3.2.3. Engine Torque

As seen in Figure 11, engine operation under different engine speeds showed that increasing engine speeds led to a decrease of engine load; as expected, the highest torque achieved was 150 N·m at an engine speed of 1500 rpm. By increasing engine speeds to 3000 rpm, torque registered the lowest value which was 85 N·m. On the other hand, by changing to blended fuel, 10% and 20%, torque dropped to lower values in all different engine speeds; this phenomenon is dominated by LHV of diesel blended methanol.

3.2.4. Engine Brake Power

Engine speeds strongly influence the engine BP, Figure 12. When using blended fuel, brake power increased by running the engine with higher speeds.

The highest output of engine BP was achieved when the engine was running on diesel only at an engine speed of 2400 rpm.

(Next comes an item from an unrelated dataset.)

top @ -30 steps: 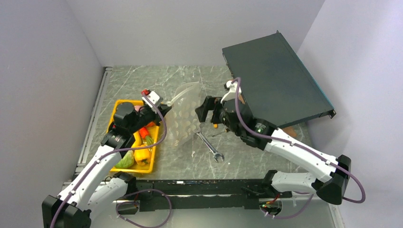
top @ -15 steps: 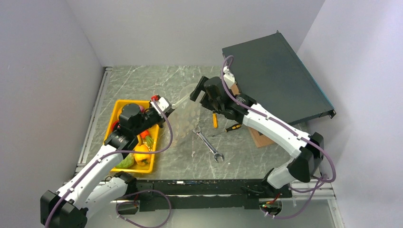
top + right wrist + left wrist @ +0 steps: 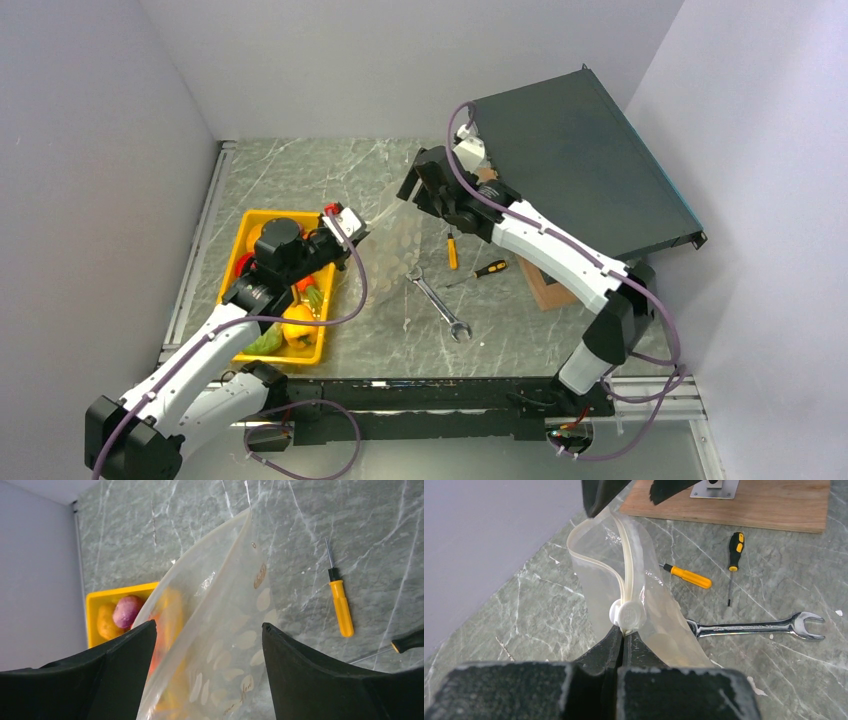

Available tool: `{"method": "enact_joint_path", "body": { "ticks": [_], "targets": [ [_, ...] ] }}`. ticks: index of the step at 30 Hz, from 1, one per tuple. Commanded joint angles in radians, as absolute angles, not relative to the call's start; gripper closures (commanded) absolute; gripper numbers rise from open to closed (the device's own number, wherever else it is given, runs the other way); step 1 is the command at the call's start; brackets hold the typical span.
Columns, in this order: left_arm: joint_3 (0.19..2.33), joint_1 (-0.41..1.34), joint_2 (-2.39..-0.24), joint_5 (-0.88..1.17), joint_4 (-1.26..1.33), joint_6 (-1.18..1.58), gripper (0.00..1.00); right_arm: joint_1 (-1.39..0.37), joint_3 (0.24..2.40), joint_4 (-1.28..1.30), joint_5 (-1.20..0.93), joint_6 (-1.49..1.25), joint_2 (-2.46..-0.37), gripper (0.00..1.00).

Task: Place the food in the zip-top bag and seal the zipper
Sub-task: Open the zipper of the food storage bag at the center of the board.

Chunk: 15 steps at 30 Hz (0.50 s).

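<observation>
The zip-top bag [image 3: 392,238] hangs stretched between my two grippers over the marble. My left gripper [image 3: 626,631] is shut on its near corner, right below the white slider [image 3: 628,614] of the zipper [image 3: 627,555]. My right gripper [image 3: 208,625] is open and straddles the bag's far upper edge [image 3: 235,580]; its fingers [image 3: 300,660] stand clear of the plastic. The food [image 3: 285,322] lies in the yellow tray [image 3: 247,222]: a purple piece [image 3: 126,611] and an orange piece [image 3: 106,622] show, and more orange and yellow shapes blur through the clear plastic.
A steel wrench [image 3: 440,303] lies on the table under the bag's right side. Beyond it lie a yellow-handled screwdriver [image 3: 451,250] and a black-handled one [image 3: 488,268]. A large dark case [image 3: 580,160] leans at the back right over a wooden block [image 3: 545,285].
My right arm has swung from beside the bag up and back to its far edge, and its jaws have narrowed slightly. My left gripper has shifted slightly right, keeping hold of the bag.
</observation>
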<state>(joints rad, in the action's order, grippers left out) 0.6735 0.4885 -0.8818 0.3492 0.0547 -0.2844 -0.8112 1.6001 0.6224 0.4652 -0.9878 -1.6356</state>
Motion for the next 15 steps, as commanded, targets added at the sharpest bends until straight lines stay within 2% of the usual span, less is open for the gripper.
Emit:
{"method": "enact_joint_path", "body": {
  "ticks": [1, 4, 5, 9, 10, 11, 13, 14, 15],
  "targets": [
    [0.678, 0.503, -0.891, 0.352, 0.058, -0.314, 1.00, -0.807, 1.691, 0.642, 0.492, -0.944, -1.707, 0.23],
    [0.679, 0.509, -0.895, 0.350, 0.051, -0.320, 1.00, -0.807, 1.714, 0.659, 0.497, -0.947, -1.742, 0.26],
    [0.680, 0.510, -0.896, 0.347, 0.049, -0.322, 1.00, -0.807, 1.715, 0.661, 0.494, -0.950, -1.746, 0.30],
    [0.688, 0.511, -0.902, 0.343, 0.042, -0.307, 0.99, -0.809, 1.693, 0.639, 0.479, -0.943, -1.742, 0.65],
    [0.699, 0.512, -0.907, 0.347, 0.025, -0.299, 0.93, -0.810, 1.693, 0.638, 0.483, -0.937, -1.740, 0.71],
    [0.718, 0.511, -0.911, 0.354, 0.005, -0.293, 0.83, -0.810, 1.694, 0.637, 0.489, -0.928, -1.737, 0.76],
    [0.756, 0.511, -0.916, 0.386, -0.075, -0.288, 0.59, -0.809, 1.694, 0.620, 0.492, -0.892, -1.728, 0.87],
    [0.767, 0.511, -0.913, 0.409, -0.090, -0.286, 0.44, -0.810, 1.691, 0.605, 0.485, -0.859, -1.721, 0.93],
    [0.769, 0.508, -0.904, 0.433, -0.095, -0.283, 0.36, -0.808, 1.686, 0.588, 0.478, -0.826, -1.713, 0.98]
  ]
}}
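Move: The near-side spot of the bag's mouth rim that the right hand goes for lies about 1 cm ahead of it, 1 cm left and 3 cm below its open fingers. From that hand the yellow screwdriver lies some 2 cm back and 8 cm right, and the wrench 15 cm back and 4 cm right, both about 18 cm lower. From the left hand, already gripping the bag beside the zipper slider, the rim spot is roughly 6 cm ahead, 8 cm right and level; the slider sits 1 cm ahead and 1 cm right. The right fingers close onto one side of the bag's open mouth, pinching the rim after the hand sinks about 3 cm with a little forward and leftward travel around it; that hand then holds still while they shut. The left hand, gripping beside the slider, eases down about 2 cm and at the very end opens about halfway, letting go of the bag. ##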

The maximum BP of 30 kW was achieved by using pure diesel at engine speeds. On the other hand, the lowest BP of 15 kW was achieved for 20% blended fuel at 3000 rpm engine speed. Most blended fuels showed a lower engine brake power among different engine speeds. In general, an obvious preoperational relation between engine speeds and brake power, except beyond 2400 rpm, shows engine power started to deteriorate. The small value of brake power for blended is attributed to the lower calorific value of methanol/diesel blends compared to pure diesel.

4. Conclusions

In the present work a comprehensive view was presented to improve the characteristics of CI engines using a diesel blend of methanol in different percentages, and a clear picture of engine tail pipe emissions was drawn.

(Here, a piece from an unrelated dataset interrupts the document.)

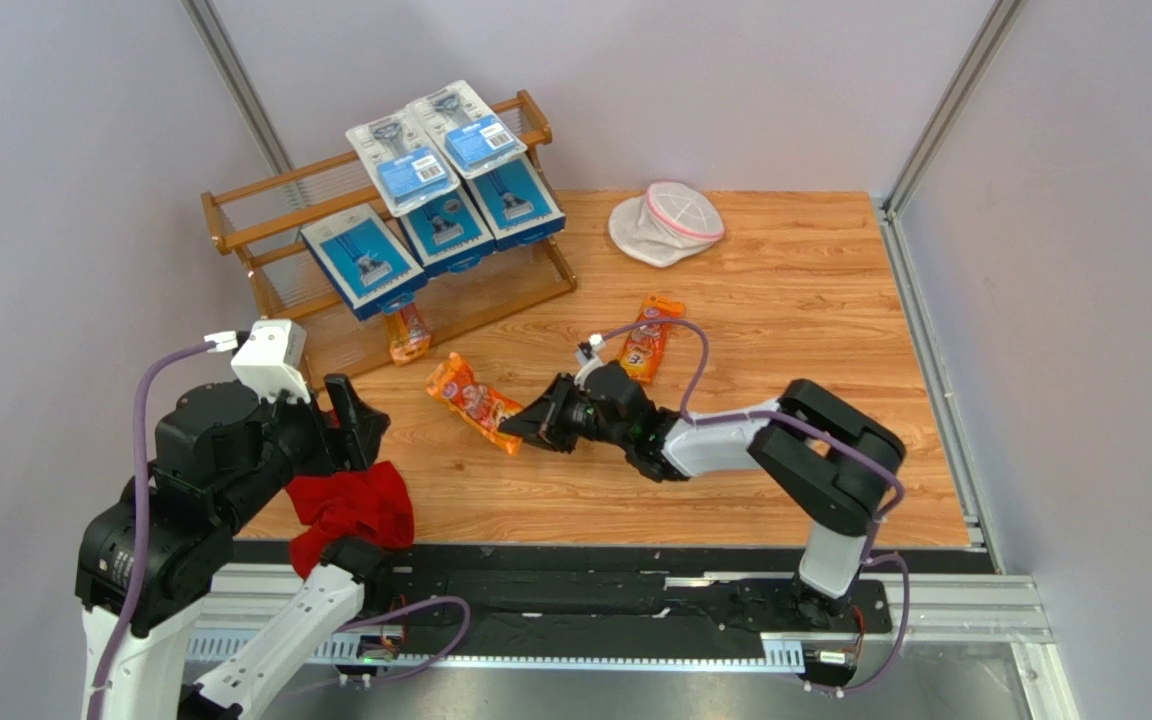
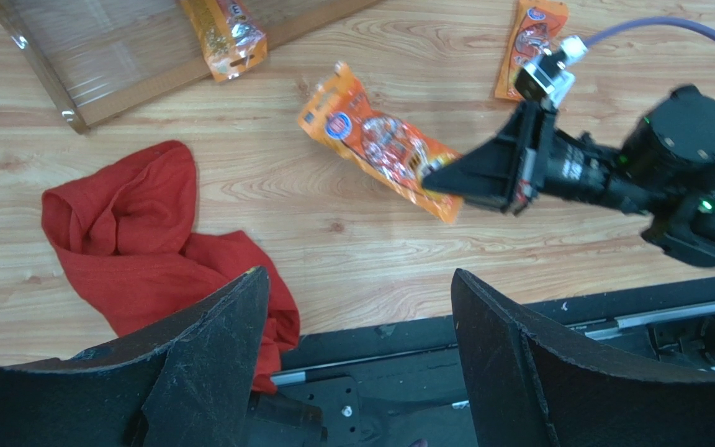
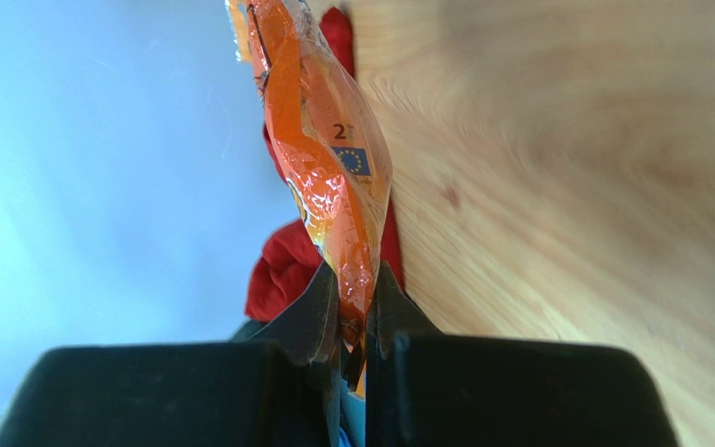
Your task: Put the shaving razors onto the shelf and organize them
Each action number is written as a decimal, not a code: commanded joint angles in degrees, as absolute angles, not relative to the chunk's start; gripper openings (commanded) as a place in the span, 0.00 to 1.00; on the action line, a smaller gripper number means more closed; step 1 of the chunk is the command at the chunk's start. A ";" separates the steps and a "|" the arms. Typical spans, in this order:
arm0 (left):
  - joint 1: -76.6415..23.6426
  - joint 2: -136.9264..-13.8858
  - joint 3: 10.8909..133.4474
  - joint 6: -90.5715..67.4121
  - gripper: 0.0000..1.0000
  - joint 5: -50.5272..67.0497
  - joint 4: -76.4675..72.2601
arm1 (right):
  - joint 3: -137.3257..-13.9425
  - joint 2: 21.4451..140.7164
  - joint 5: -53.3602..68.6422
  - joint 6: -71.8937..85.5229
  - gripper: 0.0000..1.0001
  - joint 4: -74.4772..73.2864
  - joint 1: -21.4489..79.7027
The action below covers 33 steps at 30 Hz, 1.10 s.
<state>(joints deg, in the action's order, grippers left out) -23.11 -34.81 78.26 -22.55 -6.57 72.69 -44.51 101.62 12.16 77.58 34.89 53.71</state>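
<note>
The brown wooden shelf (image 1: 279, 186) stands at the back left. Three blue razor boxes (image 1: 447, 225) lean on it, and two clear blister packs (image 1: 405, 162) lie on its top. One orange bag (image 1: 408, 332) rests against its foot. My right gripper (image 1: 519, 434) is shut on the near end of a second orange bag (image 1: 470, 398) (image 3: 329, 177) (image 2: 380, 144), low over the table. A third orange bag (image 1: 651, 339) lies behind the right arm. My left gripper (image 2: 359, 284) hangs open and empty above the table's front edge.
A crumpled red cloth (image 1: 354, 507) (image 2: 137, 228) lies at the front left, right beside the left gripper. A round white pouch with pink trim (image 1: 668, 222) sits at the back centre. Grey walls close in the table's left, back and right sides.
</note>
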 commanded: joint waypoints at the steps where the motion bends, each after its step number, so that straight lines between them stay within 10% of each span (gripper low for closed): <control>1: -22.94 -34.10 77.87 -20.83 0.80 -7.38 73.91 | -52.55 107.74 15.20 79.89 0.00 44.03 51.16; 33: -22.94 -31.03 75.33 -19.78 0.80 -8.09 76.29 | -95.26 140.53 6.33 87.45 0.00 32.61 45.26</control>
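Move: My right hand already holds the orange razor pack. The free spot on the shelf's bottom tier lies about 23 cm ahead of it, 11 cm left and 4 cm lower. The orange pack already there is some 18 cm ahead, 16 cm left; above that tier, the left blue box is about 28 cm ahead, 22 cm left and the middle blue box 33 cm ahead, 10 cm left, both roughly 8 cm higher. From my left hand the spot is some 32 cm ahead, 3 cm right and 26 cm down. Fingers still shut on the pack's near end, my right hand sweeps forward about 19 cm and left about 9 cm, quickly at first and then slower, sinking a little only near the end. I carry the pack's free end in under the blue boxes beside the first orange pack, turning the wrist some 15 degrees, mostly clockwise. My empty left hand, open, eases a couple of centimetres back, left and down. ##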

Key findings of the presented work:

• Engine–exhaust emissions: Hydrocarbon, carbon monoxide, and nitrogen oxide emissions were strongly influenced by engine speeds and diesel methanol blends. HC and CO emissions had a similar trend at different engine speeds and were slightly higher at lower engine speeds, while with pure diesel, NOx concentrations presented with higher levels at all engine speeds; with diesel blended methanol at lower speeds NOx showed lower concentrations. Using diesel blended methanol fuel had a remarkable result regarding exhaust emissions; HC, CO, and NOx were heavily reduced.
• Engine–UN regulated HC: Engine loads has a strong influence on saturated aldehyde (e.g., formaldehyde, acetaldehyde); a considerable amount of exhaust gas emissions was presented at lower loads, which agrees with previous work when it was found that the highest hydrocarbon engine-out emissions were produced for HCCI engine at low engine load operations [43] while unsaturated aldehydes were less sensitive to higher loads. In combustion fuel modes and engine operating parameters, carbonyl chemical species were strongly influenced (i.e., pure diesel or diesel methanol blends); saturated species such as acetaldehyde, formaldehyde, and croton aldehyde were mainly found with higher concentrations in the exhaust of both engine fuel modes. Carbonyl’s highest concentrations were found in higher loads, and acrolein concentration was higher in higher load and exceeded formaldehyde concentrations. During engine operations at a low engine load, the highest amount of hydrocarbon emissions was produced.
• Engine performance: Diesel methanol blends (30% and 40% methanol) showed less improvement in engine brake power than lower portions of methanol blended. Results showed that BTE was dominated by engine speed. There was no difference in BTE for different proportions of methanol, which increased when engine speeds increased. Moreover, BTE increments were different among tested fuels. Methanol blends improved engine tailpipe emissions rather than improving engine performance and reducing engine emissions, according to the study results. At low engine speeds, pure diesel produced the highest BTE followed by 10% and 20% methanol blends. As noticed in the presented results, BSFC was dominated by the methanol concentration with different engine speeds.